### Exercise objective
The records below must be repeated exactly, but without their pictures.

Data extracted from a collection:
----
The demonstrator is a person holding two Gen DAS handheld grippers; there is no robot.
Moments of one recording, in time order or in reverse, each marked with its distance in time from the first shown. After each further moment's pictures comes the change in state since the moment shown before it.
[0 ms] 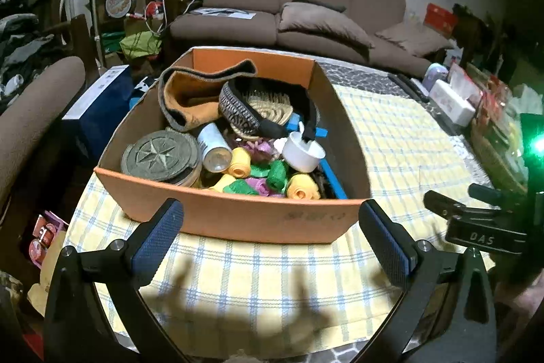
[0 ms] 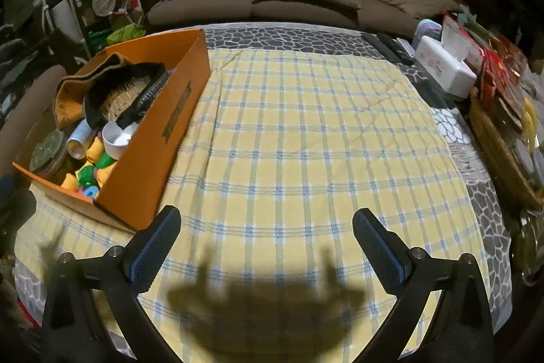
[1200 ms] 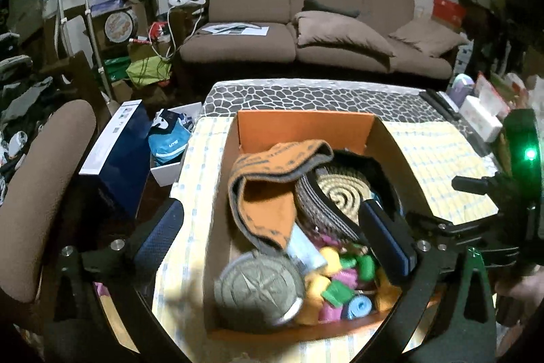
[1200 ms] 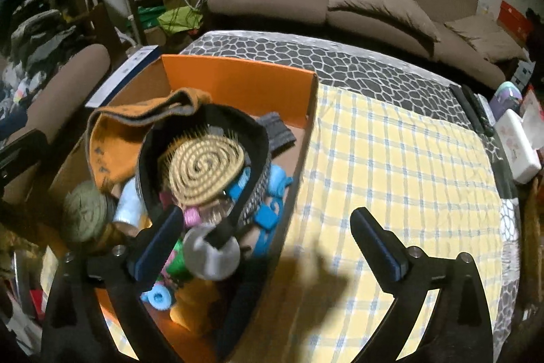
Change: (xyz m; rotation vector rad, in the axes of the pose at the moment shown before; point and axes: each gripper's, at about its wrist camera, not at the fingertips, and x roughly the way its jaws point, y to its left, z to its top) left arm 0.030 0.075 0.120 0.085 -0.006 0.051; right arm 0.054 0.112 0.111 -0.191 0.042 0.154
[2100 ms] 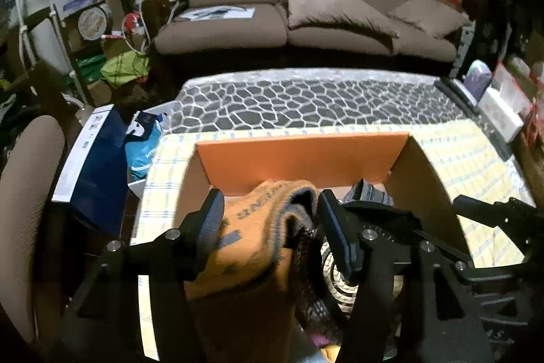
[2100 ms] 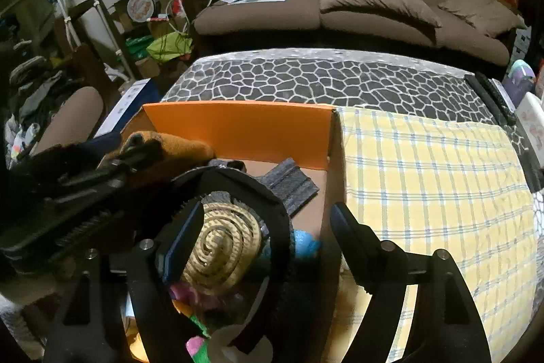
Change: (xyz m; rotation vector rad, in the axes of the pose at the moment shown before) left arm 0.123 -0.017 0.060 0.046 0.071 -0.017; right arm 0.045 -0.003 0.053 0.155 -0.052 0.061
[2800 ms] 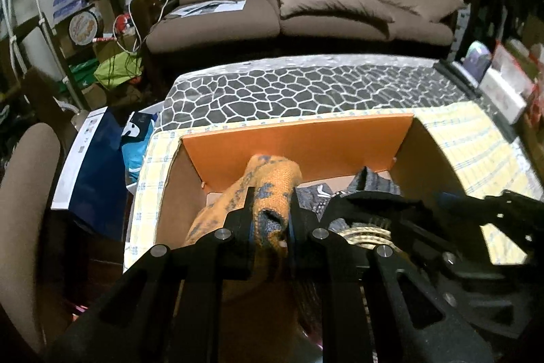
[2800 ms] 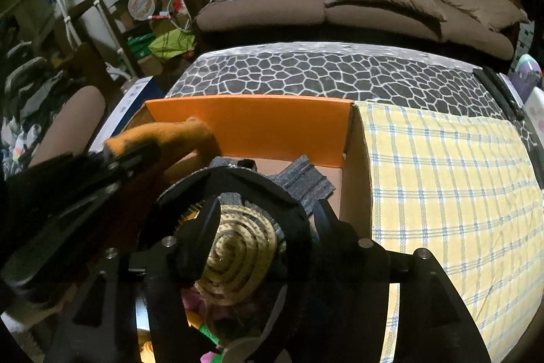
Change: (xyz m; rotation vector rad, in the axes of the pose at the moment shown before) left arm 0.030 -0.016 -0.005 0.076 0.050 0.009; right arm 0.018 0.006 0.001 0.011 0.019 0.020
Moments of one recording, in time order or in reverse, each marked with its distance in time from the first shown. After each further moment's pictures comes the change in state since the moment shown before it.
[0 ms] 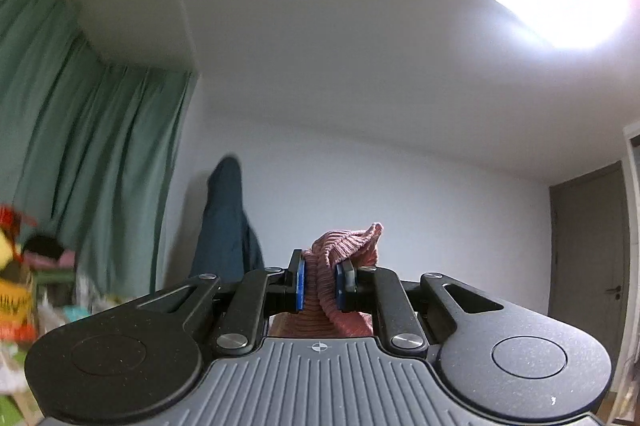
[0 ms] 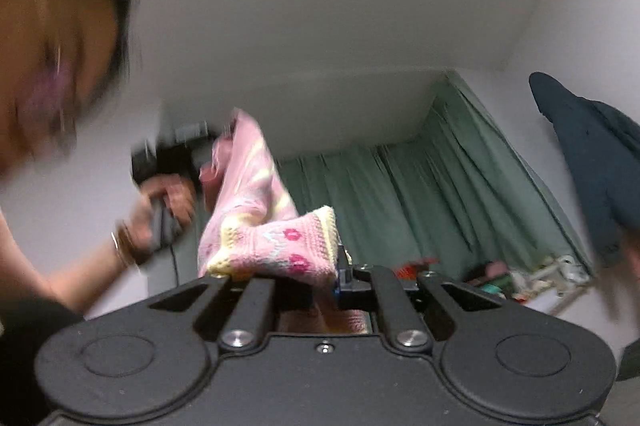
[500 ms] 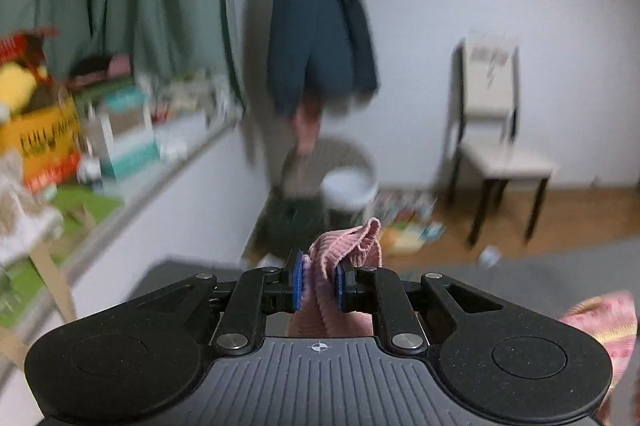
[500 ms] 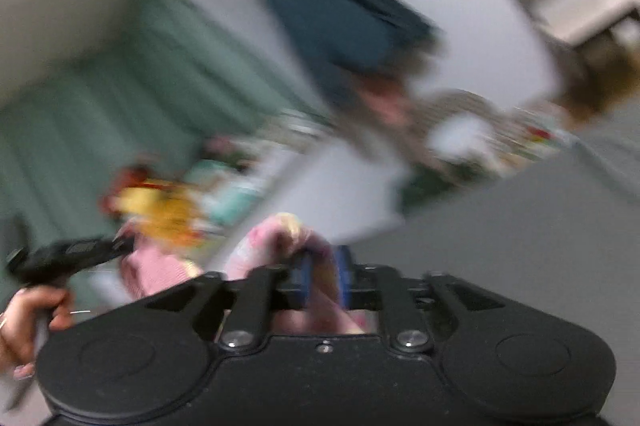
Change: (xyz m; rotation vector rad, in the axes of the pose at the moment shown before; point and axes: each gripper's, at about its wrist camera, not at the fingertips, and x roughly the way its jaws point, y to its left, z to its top) left arm 0.215 0.138 -0.346 0.137 0.794 0.301; right arm -0.006 -0.211 -0.093 0.302 0.357 -0.906
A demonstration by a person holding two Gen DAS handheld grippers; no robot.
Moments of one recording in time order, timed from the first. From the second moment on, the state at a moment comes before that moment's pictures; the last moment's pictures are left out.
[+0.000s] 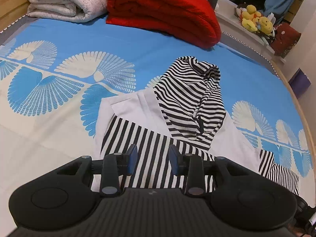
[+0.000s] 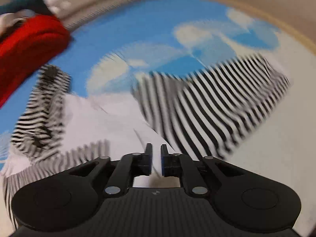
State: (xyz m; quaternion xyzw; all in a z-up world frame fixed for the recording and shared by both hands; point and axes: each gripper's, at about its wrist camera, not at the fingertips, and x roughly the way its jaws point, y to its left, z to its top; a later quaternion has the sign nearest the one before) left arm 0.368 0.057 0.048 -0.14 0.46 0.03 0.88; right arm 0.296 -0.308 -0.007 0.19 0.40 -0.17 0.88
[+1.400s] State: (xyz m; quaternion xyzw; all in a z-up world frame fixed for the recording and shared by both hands) left arm 0.358 0.080 0.033 -0.09 0.49 0.02 0.87; right arm 0.294 -0.420 0.072 0.26 0.36 -0.17 0.88
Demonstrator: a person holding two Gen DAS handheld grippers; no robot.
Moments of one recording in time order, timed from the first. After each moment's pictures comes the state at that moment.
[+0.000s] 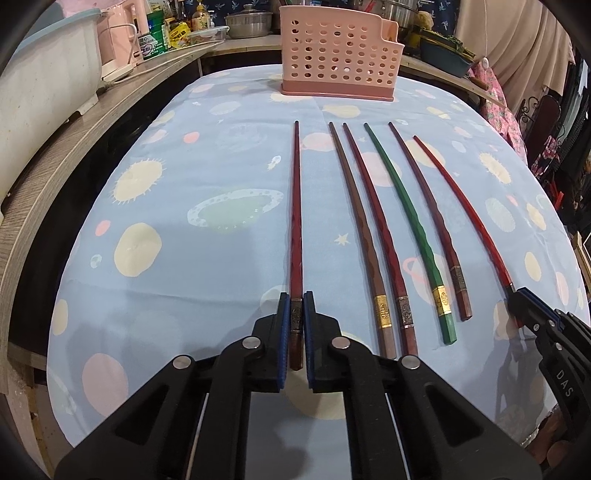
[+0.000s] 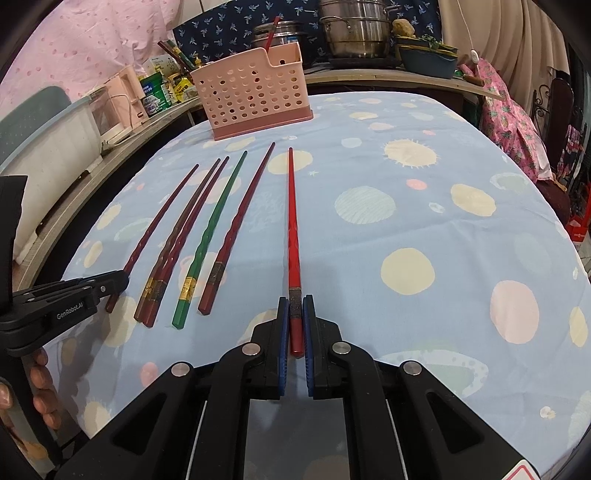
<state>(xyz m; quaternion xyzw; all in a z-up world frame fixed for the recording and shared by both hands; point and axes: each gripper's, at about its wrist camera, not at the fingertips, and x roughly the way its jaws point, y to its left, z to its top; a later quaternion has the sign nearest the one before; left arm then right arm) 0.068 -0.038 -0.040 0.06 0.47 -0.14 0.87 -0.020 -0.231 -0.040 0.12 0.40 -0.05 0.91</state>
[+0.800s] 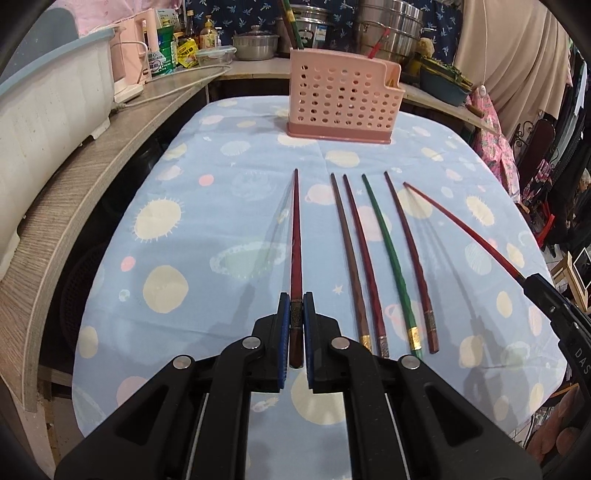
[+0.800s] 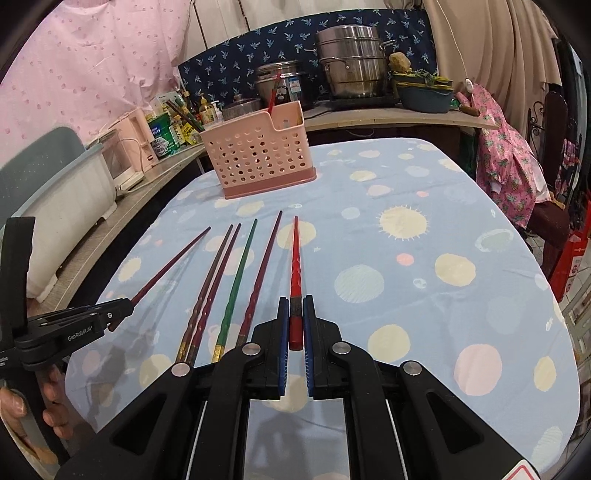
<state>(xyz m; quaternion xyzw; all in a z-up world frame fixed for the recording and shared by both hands) 0.076 -0.026 0.012 0.03 0.44 -0.15 0.88 -0.017 -0.244 0.022 0.13 0.34 -0.05 0.93</state>
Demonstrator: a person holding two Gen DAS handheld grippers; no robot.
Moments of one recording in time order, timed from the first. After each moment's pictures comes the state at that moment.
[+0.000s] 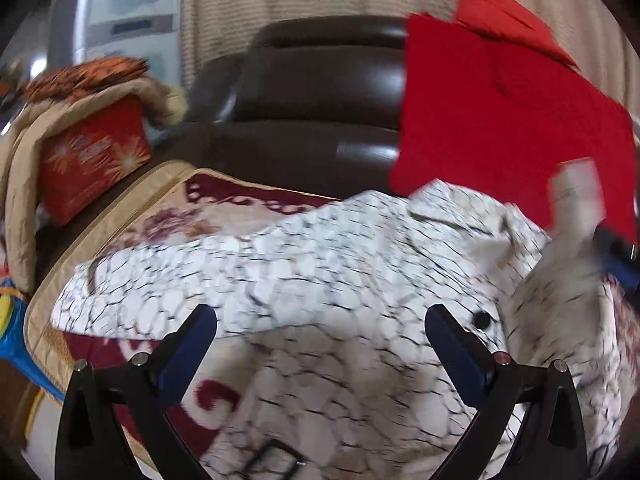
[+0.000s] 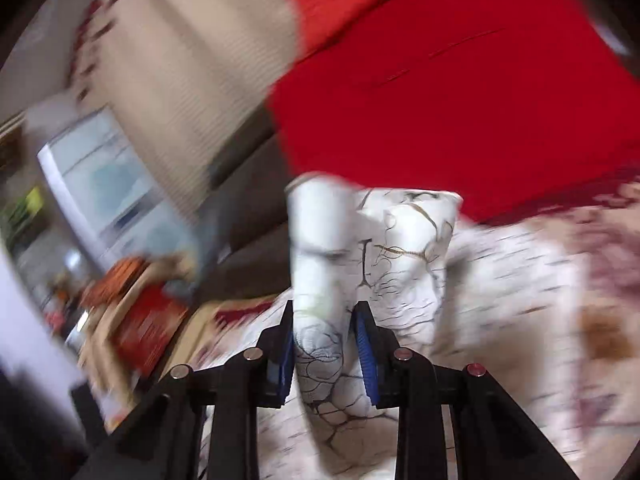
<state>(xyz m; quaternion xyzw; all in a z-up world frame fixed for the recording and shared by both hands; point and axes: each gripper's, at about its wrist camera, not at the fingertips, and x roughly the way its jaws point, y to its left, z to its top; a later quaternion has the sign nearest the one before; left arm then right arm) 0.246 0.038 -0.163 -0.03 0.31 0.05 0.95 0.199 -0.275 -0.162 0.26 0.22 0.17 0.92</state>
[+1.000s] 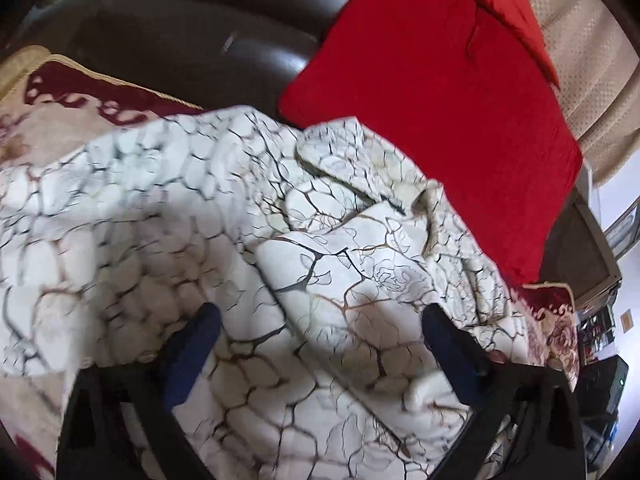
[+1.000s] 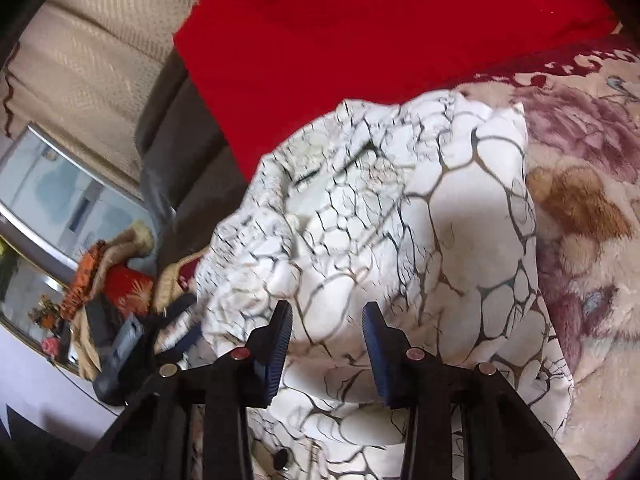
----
### Response area
The demonstrator is a person holding two Gen DAS handheld grippers; there is no robot.
Moments of one recording, in time order or in reverse, each marked with its distance in time from the first shown. After each further moment's pictures comes the change in state since the moment shown before it.
[0 ms] 
[0 ms] 
[1200 ms] 
[1200 ms] 
Change: (xyz m; rotation vector rad, in the axes of the pose at the moment shown before; point and axes: each gripper's, at about its wrist camera, not at the fingertips, and x roughly the way its jaws point, y to its left, z to its top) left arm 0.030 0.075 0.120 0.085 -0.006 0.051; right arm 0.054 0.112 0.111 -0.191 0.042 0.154
[2100 ms] 
[2100 ms] 
Change: (xyz m; rotation vector rad, in the axes of the pose at the moment shown before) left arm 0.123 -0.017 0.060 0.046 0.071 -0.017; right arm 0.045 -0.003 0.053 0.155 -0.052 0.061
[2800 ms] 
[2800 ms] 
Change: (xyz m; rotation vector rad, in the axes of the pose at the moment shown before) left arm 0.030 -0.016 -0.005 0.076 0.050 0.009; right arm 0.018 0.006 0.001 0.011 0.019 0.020
Moments of one recording, in time order or in reverse, each marked with its distance in time from the first shown. After each further moment's pictures comes the change in state since the moment shown before it.
[0 ms] 
[0 ms] 
[500 ms] 
[500 ms] 
Change: (xyz m; rotation vector rad, in the axes of the pose at the moment shown before; point and axes: each gripper's, at about its wrist camera, not at the fingertips, and x roughly the way its jaws point, y to its left, z to its top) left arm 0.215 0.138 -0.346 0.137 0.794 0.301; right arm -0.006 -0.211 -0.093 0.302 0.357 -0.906
A demonstration by a person holding two Gen DAS handheld grippers; no robot.
Moments of one recording in time order, timed from the first. From the second moment on, the state at a moment comes before that moment's pictures; the last moment's pictures are left out.
[+0.000s] 
[+0.000s] 
State: (xyz m; quaternion xyzw; all in a z-up world frame fixed for the recording and shared by both hands; point and axes: each gripper's, at about its wrist camera, not at the fingertips, and x roughly the way its jaws point, y to its left, z to its top; a later quaternion has the sign nearest the one before) left arm 0.368 0.057 0.048 -0.14 0.46 0.03 0.88; right arm 0.296 -0.308 -0.007 0.19 0.40 -0.17 0.88
[+1.400s] State: (xyz m; quaternion xyzw; all in a z-up world frame fixed for the recording and shared by both hands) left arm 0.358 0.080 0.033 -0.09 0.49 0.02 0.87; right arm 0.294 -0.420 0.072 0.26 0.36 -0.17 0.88
Demonstrator: a person holding two Gen DAS handheld grippers; no robot.
Moments of one recording in time order, timed from the first. After each moment's pictures comes the state at that moment.
[+0.000s] 
[+0.000s] 
<state>(xyz m; quaternion xyzw; all in a z-up world frame fixed for the recording and shared by both hands; point and axes: each gripper's, at about its wrist camera, not at the fingertips, and x roughly the way its jaws point, y to its left, z to its top; a later quaternion has the sign nearest the one before; left arm then right arm) 0.068 -0.038 -0.040 0.06 0.47 -0.14 0.87 -0.020 -0.231 -0.040 0.12 0.40 -0.05 0.91</state>
[+0.800s] 
[+0.800s] 
<state>(xyz m; quaternion xyzw; all in a z-up world frame fixed for the recording and shared by both hands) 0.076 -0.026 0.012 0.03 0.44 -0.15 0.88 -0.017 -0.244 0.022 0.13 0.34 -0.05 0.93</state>
Demonstrator: a person holding two Gen DAS handheld grippers; no robot.
Moments of one recording in time order, timed from the first. After each moment's pictures comes the state at that moment.
[+0.000s] 
[+0.000s] 
<state>(xyz m; quaternion xyzw; all in a z-up world frame fixed for the recording and shared by both hands; point and axes: each gripper's, at about its wrist camera, not at the fingertips, and x roughly the way its jaws point, y to its left, z to its top; a later quaternion has the sign nearest the one before; left arm then right arm) 0.246 0.038 -0.163 -0.03 0.31 0.05 0.95 0.199 -0.275 -0.162 0.26 0.22 0.17 0.92</state>
[+1.000s] 
[+1.000s] 

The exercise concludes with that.